Apenas para contextualizar, o conceito de “One Health” é uma espécie de evolução de estudos desenvolvidos desde meados de 1800. Foi no final do século XIX que surgiu o conceito de zoonoses. Naquele momento, foi comprovado que algumas doenças podiam ser transmitidas de animais para humanos. Logo em seguida, surgiu o conceito “One Medicine”, que já trazia a ideia de integração entre a medicina humana e veterinária. No entanto, demorou quase 100 anos para o termo ganhar força. A repercussão mundial começou mesmo após a publicação do livro do médico veterinário Calvin Schwabe, Veterinary Medicine and Human Health, com uma visão mais aprofundada da relação entre a saúde humana e animal.

Chegando ao século XXI, mais um marco importante: a publicação dos 12 Princípios de Manhattan. Foi neste momento que surgiu, pela primeira vez, o conceito “One World, one Helth”, incluindo a questão do meio ambiente na discussão. De lá para cá, fóruns, congressos e até a definição de uma data mundial para reflexão sobre Saúde Única deram amplitude à discussão. A questão agora é sair do papel, aplicando todos esses conceitos no dia a dia em diferentes frentes e iniciativas.

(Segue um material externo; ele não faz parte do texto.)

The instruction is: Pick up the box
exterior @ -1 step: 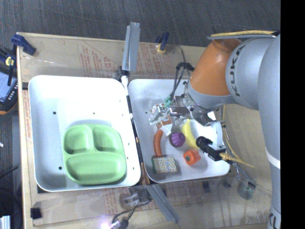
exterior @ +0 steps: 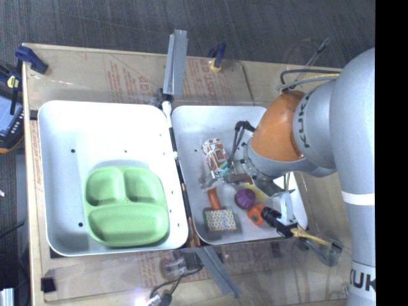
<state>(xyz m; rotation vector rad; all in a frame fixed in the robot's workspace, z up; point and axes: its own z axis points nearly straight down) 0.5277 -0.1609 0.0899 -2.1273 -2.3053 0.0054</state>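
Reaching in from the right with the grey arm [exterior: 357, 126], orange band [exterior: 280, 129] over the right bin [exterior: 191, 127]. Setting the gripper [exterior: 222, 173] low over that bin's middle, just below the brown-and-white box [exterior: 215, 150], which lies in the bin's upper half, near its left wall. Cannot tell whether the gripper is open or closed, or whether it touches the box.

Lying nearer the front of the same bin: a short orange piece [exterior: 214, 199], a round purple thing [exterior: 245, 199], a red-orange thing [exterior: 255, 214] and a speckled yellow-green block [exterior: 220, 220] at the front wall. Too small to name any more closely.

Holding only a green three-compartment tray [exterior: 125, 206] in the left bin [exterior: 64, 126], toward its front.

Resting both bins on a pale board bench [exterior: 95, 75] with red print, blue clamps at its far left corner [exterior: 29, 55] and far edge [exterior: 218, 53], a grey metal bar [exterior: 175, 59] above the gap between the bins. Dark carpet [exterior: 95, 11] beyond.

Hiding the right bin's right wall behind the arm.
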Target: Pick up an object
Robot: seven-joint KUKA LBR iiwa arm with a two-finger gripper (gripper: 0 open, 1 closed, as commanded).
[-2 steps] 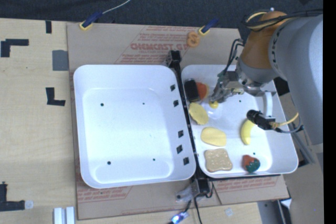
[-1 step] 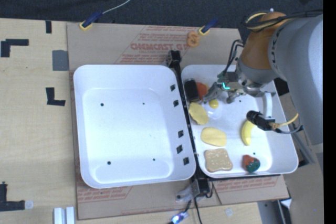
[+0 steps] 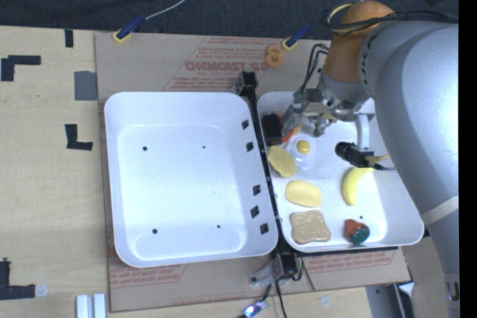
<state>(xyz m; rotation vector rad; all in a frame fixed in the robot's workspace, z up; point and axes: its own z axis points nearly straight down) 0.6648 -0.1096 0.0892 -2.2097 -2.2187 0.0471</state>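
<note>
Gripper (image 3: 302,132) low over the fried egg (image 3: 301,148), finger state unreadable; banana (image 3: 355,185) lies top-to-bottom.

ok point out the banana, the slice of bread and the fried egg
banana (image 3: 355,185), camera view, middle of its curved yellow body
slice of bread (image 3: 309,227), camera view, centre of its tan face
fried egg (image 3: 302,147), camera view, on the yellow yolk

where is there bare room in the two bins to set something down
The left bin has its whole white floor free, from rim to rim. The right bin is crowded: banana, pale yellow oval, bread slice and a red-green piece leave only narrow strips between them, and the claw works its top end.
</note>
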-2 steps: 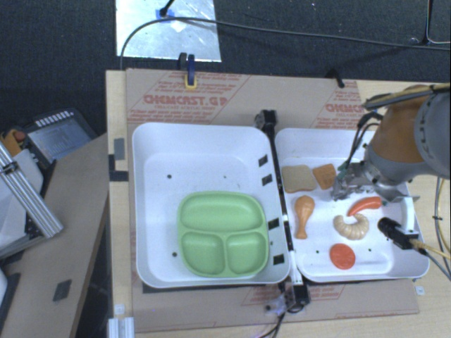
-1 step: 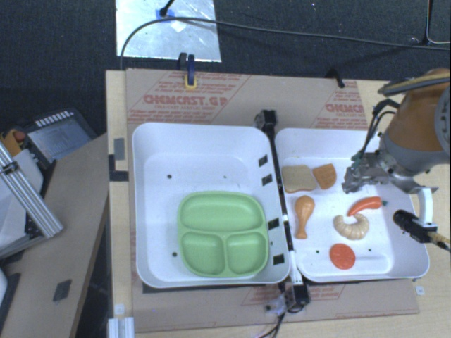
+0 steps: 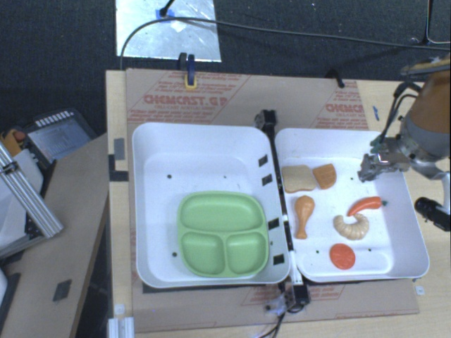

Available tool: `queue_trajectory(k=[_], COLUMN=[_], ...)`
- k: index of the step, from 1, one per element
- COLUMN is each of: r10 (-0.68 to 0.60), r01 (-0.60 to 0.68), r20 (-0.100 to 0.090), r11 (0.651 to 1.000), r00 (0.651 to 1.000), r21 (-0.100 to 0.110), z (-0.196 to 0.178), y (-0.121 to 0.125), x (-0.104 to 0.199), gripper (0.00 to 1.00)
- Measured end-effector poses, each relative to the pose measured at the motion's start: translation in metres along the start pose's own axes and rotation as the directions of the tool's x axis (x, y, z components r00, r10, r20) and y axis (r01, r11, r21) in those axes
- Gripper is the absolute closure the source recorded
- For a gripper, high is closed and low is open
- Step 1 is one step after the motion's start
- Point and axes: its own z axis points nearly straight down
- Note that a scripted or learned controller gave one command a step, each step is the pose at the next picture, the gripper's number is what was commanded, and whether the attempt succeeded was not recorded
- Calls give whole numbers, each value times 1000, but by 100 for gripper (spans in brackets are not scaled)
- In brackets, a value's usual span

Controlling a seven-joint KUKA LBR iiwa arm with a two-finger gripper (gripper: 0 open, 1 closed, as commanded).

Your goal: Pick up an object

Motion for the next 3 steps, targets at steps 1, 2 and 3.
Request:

Saúde é um conceito amplo e há uma fragmentação de cuidados por segmentos. E, por este motivo, é preciso disseminar boas práticas que visem a aplicação de estratégias integradas.
Como exemplo dessa integração, podemos citar a indústria de medicamentos veterinários. A ligação desse setor com a saúde humana é direta. Todo animal de produção, por exemplo, que recebe um medicamento veterinário, pode deixar resíduos no alimento que, em algum momento, chegará à mesa do consumidor, caso os produtores não respeitem o período de carência preconizado pela indústria farmacêutica.

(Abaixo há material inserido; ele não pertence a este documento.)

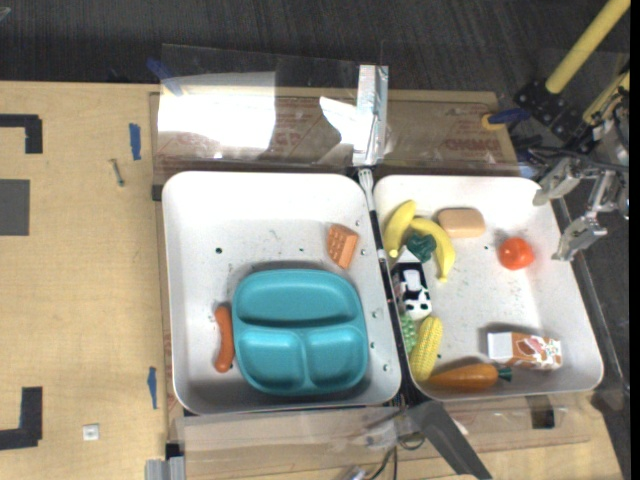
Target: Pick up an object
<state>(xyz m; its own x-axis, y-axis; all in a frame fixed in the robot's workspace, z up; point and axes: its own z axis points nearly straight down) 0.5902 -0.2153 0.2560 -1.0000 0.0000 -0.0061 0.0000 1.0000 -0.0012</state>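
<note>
Two shallow white bins (190,208) sit side by side on the worktop; the gripper (583,230) hovers at the right bin's far right rim, fingers apart and empty. Nearest lies the small round red tomato (516,253); centring over it before descending seems wise, since round plastic probably slips.

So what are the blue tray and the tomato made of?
The blue tray looks like molded plastic: one even teal color, smooth rounded compartments, a soft sheen. The tomato seems a plastic toy too: uniformly red and glossy, though rubber is possible.
</note>
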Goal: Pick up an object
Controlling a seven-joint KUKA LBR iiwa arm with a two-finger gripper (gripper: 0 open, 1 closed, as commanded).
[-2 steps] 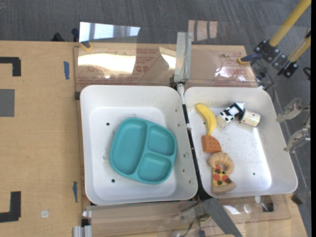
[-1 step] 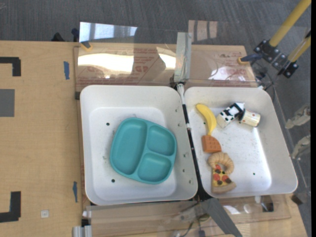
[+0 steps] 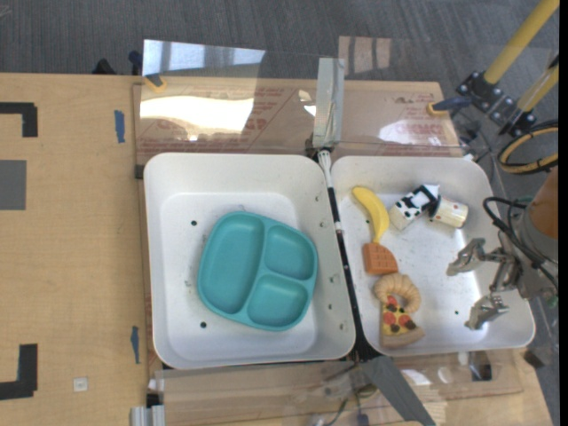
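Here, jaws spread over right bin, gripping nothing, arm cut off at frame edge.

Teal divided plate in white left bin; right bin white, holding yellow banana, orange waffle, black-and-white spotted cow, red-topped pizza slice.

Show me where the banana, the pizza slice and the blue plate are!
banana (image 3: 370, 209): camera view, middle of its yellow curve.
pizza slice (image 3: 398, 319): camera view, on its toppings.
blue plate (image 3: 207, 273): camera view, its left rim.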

Ainda sobre medicamentos, importante fazer uma ressalva específica sobre os antibióticos. Esses medicamentos devem ser utilizados para tratamento e não para a prevenção de doenças. Ou seja, devem ser utilizados apenas em casos realmente necessários e jamais como medida preventiva. Esta informação merece destaque pois, além de possíveis resíduos, o uso indiscriminado de algumas substâncias pode fazer com que o animal – e até mesmo de todo um rebanho – crie resistência às bactérias, gerando a necessidade de mais medicamentos ou, dependendo da gravidade, o abate dos animais.
Prevenção de doenças deve ser feita com manejo adequado e medidas de biosseguridade. Estas medidas envolvem desde higiene e sanitização das instalações, vacinação, quarentena de animais adquiridos recentemente, controle de acesso a pessoas ou veículos e isolamento dos animais doentes. Ao manter o rebanho saudável, o produtor garante também alimentos seguros e saudáveis para o ser humano.
Se, mesmo com os cuidados, a doença aparecer e o caso for para antibióticos, deve-se ter atenção redobrada à dose correta, a aplicação e ao descarte de embalagens. Essa última etapa impacta diretamente o meio ambiente.
Vivemos em um grande ecossistema e, quando falamos em saúde, a responsabilidade é ainda maior. Cada um, em sua área de atuação, precisa ter a consciência dos impactos de suas ações. Desde a medicação desnecessária, a negligência com a higiene ou o descarte irresponsável, todas estas atitudes afetam a saúde de todos. Este é o princípio básico da Saúde Única. E devemos tê-lo sempre em mente na hora de tomarmos qualquer decisão.